Specification
- Name: KRUZENSHTERN
- Class: A
- Nationality: Russia
- Year built: 1926
- Home port: Kaliningrad, Russia
- Rig: Barque 4
- Height: 51.21 m
- Length of hull: 104.1 m
- Entered by: Baltic State Academy of the Fishing Fleet
About
- Number of trainees: 179
- Number of permanent crew: 61
Tall ship races and regattas
Biography
Kruzenshtern is the second largest sailing ship in the world behind another Russian ship, Sedov. Originally called Padua, she was built in Germany in the 1920’s as one of five clipper ships for the “Flying P Line” which traded in the Atlantic, Indian Ocean and Pacific.

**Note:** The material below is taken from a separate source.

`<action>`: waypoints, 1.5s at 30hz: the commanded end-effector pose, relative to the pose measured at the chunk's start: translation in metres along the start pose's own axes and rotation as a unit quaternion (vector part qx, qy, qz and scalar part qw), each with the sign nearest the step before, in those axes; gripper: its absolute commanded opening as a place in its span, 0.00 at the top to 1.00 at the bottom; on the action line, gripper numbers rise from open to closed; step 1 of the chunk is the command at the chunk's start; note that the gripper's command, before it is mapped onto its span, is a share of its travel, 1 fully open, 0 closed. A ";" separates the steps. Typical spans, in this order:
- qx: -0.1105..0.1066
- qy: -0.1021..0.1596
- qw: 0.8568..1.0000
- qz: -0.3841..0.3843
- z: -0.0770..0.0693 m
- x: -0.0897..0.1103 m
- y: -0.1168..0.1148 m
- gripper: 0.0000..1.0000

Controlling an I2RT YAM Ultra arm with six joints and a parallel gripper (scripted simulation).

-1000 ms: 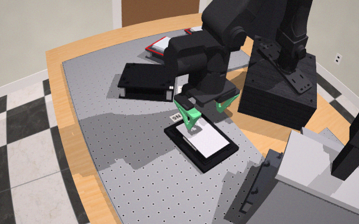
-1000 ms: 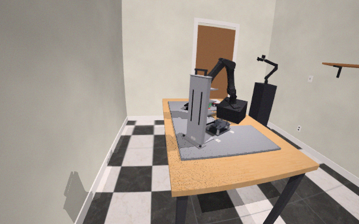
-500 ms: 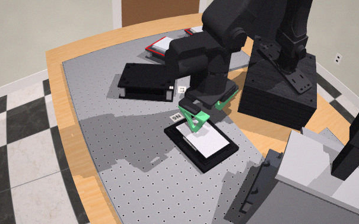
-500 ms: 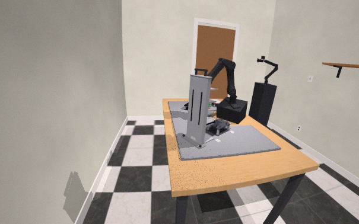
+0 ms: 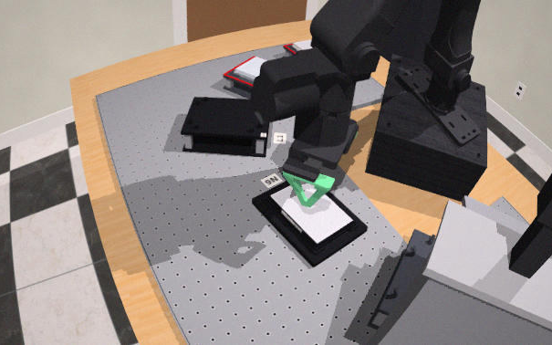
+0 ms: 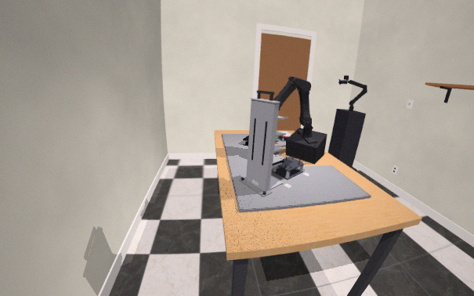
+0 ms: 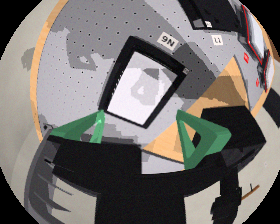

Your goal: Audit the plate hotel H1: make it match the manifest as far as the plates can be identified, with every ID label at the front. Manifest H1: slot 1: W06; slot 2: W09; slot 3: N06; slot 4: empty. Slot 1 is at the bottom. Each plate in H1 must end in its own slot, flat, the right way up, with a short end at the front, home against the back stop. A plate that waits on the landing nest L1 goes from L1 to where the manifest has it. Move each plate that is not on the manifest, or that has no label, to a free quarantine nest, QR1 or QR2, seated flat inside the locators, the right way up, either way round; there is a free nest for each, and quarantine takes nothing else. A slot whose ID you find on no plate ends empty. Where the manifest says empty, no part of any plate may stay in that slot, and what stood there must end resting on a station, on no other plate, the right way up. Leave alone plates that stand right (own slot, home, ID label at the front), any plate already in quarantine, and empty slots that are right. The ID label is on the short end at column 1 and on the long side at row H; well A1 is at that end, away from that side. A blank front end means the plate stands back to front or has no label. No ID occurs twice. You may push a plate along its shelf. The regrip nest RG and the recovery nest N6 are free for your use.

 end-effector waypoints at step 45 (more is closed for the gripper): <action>-0.003 -0.017 0.906 -0.423 -0.009 -0.008 0.007 0.00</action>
Point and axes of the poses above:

The five ships’ names all began with “P” and only Padua is still sailing. Pamir sank in a hurricane off the Azores, Peking ended up as a museum in New York, Pommern is alongside in Mariehamn and Passat is tied up as a youth camp with mast, but no sails, near the Kiel Canal.
Padua was awarded to Russia in 1946 and renamed Kruzenshtern after the famous Russian hydrographer and navigator. She is easy to recognise with distinctive black and white sides, common on ships that traded with the East, where the design imitated gunports to scare away pirates.